Data supplied
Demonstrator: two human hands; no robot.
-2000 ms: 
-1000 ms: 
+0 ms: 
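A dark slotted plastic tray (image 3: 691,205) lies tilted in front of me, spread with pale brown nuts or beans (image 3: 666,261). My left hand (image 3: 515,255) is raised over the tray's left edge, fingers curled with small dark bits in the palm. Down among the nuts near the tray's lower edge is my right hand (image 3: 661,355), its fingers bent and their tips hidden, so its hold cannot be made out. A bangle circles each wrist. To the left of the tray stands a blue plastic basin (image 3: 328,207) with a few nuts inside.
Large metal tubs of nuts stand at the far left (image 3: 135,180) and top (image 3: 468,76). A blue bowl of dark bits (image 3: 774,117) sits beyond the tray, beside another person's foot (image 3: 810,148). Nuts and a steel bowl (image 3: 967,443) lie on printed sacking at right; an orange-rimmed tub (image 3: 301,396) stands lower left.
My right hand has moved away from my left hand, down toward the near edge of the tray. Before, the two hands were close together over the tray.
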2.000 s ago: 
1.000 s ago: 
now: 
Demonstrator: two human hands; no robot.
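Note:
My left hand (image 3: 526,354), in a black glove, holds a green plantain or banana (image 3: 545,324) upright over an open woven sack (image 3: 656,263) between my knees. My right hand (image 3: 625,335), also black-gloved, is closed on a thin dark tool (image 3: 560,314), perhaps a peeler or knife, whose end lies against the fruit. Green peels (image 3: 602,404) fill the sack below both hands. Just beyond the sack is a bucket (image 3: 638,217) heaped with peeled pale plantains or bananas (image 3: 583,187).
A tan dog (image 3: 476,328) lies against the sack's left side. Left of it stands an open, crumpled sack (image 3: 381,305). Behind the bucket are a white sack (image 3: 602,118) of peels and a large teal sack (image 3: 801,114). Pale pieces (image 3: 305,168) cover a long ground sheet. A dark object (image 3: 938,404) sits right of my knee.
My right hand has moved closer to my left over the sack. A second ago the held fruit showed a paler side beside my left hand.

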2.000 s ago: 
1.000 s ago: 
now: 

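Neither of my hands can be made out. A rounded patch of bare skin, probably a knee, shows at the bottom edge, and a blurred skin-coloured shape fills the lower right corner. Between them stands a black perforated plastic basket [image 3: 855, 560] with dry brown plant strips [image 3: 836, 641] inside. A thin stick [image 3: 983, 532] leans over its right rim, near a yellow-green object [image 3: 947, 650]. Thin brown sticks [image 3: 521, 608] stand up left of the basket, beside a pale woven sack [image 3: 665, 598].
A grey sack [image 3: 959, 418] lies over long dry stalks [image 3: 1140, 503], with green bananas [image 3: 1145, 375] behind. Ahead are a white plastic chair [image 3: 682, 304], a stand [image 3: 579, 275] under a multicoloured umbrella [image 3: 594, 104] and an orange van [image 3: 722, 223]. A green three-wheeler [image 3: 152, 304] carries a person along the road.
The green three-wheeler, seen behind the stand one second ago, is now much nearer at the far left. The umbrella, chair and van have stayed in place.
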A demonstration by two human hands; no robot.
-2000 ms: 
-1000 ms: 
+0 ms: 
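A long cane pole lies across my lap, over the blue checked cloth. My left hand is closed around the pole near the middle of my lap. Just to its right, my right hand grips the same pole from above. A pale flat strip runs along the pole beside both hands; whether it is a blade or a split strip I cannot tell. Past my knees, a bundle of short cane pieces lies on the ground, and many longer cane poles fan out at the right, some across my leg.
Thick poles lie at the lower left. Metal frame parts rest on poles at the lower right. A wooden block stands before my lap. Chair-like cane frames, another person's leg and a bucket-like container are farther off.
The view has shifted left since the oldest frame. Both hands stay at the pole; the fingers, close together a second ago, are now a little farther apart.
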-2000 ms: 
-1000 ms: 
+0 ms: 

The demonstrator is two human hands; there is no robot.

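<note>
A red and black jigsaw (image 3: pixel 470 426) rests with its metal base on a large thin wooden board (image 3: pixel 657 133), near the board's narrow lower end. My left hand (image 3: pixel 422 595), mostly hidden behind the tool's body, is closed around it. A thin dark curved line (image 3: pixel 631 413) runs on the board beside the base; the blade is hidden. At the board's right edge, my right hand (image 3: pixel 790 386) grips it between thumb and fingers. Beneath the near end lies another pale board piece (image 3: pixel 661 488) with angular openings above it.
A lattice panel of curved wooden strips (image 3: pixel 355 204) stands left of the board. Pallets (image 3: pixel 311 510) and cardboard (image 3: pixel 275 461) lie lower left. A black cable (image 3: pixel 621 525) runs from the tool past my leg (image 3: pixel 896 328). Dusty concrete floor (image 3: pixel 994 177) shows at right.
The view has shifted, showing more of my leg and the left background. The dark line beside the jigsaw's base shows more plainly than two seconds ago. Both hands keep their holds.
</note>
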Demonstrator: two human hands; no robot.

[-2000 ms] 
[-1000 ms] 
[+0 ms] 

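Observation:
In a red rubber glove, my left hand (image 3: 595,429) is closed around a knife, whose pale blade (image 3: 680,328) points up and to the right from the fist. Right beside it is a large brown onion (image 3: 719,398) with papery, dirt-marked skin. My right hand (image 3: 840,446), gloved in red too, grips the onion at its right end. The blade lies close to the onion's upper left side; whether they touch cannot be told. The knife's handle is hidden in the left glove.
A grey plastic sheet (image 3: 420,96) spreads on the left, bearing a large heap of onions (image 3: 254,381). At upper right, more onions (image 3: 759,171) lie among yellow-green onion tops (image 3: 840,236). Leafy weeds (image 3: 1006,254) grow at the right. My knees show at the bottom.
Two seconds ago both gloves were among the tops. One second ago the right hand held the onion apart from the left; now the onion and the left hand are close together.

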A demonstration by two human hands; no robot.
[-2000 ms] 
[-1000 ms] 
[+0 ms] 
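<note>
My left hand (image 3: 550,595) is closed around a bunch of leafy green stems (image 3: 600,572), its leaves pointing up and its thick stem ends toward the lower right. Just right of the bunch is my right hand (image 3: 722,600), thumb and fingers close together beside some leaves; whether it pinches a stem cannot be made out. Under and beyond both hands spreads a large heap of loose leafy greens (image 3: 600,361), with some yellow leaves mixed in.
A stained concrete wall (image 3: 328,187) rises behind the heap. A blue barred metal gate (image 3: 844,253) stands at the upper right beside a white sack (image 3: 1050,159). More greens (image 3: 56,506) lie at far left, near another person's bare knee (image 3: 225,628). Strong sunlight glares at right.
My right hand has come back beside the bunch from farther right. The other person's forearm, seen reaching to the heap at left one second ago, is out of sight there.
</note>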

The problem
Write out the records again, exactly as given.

Result
Demonstrator: two human hands; no robot.
-2000 ms: 
-1000 ms: 
+0 ms: 
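A dark slotted plastic tray (image 3: 691,205) lies tilted in front of me, spread with pale brown nuts or beans (image 3: 666,261). My left hand (image 3: 515,255) is raised over the tray's left edge, fingers curled with small dark bits in the palm. Down among the nuts near the tray's lower edge is my right hand (image 3: 661,355), its fingers bent and their tips hidden, so its hold cannot be made out. A bangle circles each wrist. To the left of the tray stands a blue plastic basin (image 3: 328,207) with a few nuts inside.
Large metal tubs of nuts stand at the far left (image 3: 135,180) and top (image 3: 468,76). A blue bowl of dark bits (image 3: 774,117) sits beyond the tray, beside another person's foot (image 3: 810,148). Nuts and a steel bowl (image 3: 967,443) lie on printed sacking at right; an orange-rimmed tub (image 3: 301,396) stands lower left.
My right hand has moved away from my left hand, down toward the near edge of the tray. Before, the two hands were close together over the tray.
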2.000 s ago: 
1.000 s ago: 
now: 
Demonstrator: two human hands; no robot.
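Note:
My left hand (image 3: 526,354), in a black glove, holds a green plantain or banana (image 3: 545,324) upright over an open woven sack (image 3: 656,263) between my knees. My right hand (image 3: 625,335), also black-gloved, is closed on a thin dark tool (image 3: 560,314), perhaps a peeler or knife, whose end lies against the fruit. Green peels (image 3: 602,404) fill the sack below both hands. Just beyond the sack is a bucket (image 3: 638,217) heaped with peeled pale plantains or bananas (image 3: 583,187).
A tan dog (image 3: 476,328) lies against the sack's left side. Left of it stands an open, crumpled sack (image 3: 381,305). Behind the bucket are a white sack (image 3: 602,118) of peels and a large teal sack (image 3: 801,114). Pale pieces (image 3: 305,168) cover a long ground sheet. A dark object (image 3: 938,404) sits right of my knee.
My right hand has moved closer to my left over the sack. A second ago the held fruit showed a paler side beside my left hand.
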
2.000 s ago: 
1.000 s ago: 
now: 

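Neither of my hands can be made out. A rounded patch of bare skin, probably a knee, shows at the bottom edge, and a blurred skin-coloured shape fills the lower right corner. Between them stands a black perforated plastic basket [image 3: 855, 560] with dry brown plant strips [image 3: 836, 641] inside. A thin stick [image 3: 983, 532] leans over its right rim, near a yellow-green object [image 3: 947, 650]. Thin brown sticks [image 3: 521, 608] stand up left of the basket, beside a pale woven sack [image 3: 665, 598].
A grey sack [image 3: 959, 418] lies over long dry stalks [image 3: 1140, 503], with green bananas [image 3: 1145, 375] behind. Ahead are a white plastic chair [image 3: 682, 304], a stand [image 3: 579, 275] under a multicoloured umbrella [image 3: 594, 104] and an orange van [image 3: 722, 223]. A green three-wheeler [image 3: 152, 304] carries a person along the road.
The green three-wheeler, seen behind the stand one second ago, is now much nearer at the far left. The umbrella, chair and van have stayed in place.
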A demonstration by two human hands; no robot.
-2000 ms: 
-1000 ms: 
+0 ms: 
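A long cane pole lies across my lap, over the blue checked cloth. My left hand is closed around the pole near the middle of my lap. Just to its right, my right hand grips the same pole from above. A pale flat strip runs along the pole beside both hands; whether it is a blade or a split strip I cannot tell. Past my knees, a bundle of short cane pieces lies on the ground, and many longer cane poles fan out at the right, some across my leg.
Thick poles lie at the lower left. Metal frame parts rest on poles at the lower right. A wooden block stands before my lap. Chair-like cane frames, another person's leg and a bucket-like container are farther off.
The view has shifted left since the oldest frame. Both hands stay at the pole; the fingers, close together a second ago, are now a little farther apart.
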-2000 ms: 
-1000 ms: 
+0 ms: 

The demonstrator is two human hands; there is no robot.

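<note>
A red and black jigsaw (image 3: pixel 470 426) rests with its metal base on a large thin wooden board (image 3: pixel 657 133), near the board's narrow lower end. My left hand (image 3: pixel 422 595), mostly hidden behind the tool's body, is closed around it. A thin dark curved line (image 3: pixel 631 413) runs on the board beside the base; the blade is hidden. At the board's right edge, my right hand (image 3: pixel 790 386) grips it between thumb and fingers. Beneath the near end lies another pale board piece (image 3: pixel 661 488) with angular openings above it.
A lattice panel of curved wooden strips (image 3: pixel 355 204) stands left of the board. Pallets (image 3: pixel 311 510) and cardboard (image 3: pixel 275 461) lie lower left. A black cable (image 3: pixel 621 525) runs from the tool past my leg (image 3: pixel 896 328). Dusty concrete floor (image 3: pixel 994 177) shows at right.
The view has shifted, showing more of my leg and the left background. The dark line beside the jigsaw's base shows more plainly than two seconds ago. Both hands keep their holds.
</note>
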Demonstrator: two human hands; no robot.

[-2000 ms] 
[-1000 ms] 
[+0 ms] 

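Observation:
In a red rubber glove, my left hand (image 3: 595,429) is closed around a knife, whose pale blade (image 3: 680,328) points up and to the right from the fist. Right beside it is a large brown onion (image 3: 719,398) with papery, dirt-marked skin. My right hand (image 3: 840,446), gloved in red too, grips the onion at its right end. The blade lies close to the onion's upper left side; whether they touch cannot be told. The knife's handle is hidden in the left glove.
A grey plastic sheet (image 3: 420,96) spreads on the left, bearing a large heap of onions (image 3: 254,381). At upper right, more onions (image 3: 759,171) lie among yellow-green onion tops (image 3: 840,236). Leafy weeds (image 3: 1006,254) grow at the right. My knees show at the bottom.
Two seconds ago both gloves were among the tops. One second ago the right hand held the onion apart from the left; now the onion and the left hand are close together.
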
A demonstration by two human hands; no robot.
[-2000 ms] 
[-1000 ms] 
[+0 ms] 
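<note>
My left hand (image 3: 550,595) is closed around a bunch of leafy green stems (image 3: 600,572), its leaves pointing up and its thick stem ends toward the lower right. Just right of the bunch is my right hand (image 3: 722,600), thumb and fingers close together beside some leaves; whether it pinches a stem cannot be made out. Under and beyond both hands spreads a large heap of loose leafy greens (image 3: 600,361), with some yellow leaves mixed in.
A stained concrete wall (image 3: 328,187) rises behind the heap. A blue barred metal gate (image 3: 844,253) stands at the upper right beside a white sack (image 3: 1050,159). More greens (image 3: 56,506) lie at far left, near another person's bare knee (image 3: 225,628). Strong sunlight glares at right.
My right hand has come back beside the bunch from farther right. The other person's forearm, seen reaching to the heap at left one second ago, is out of sight there.
</note>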

Here is where the answer stops.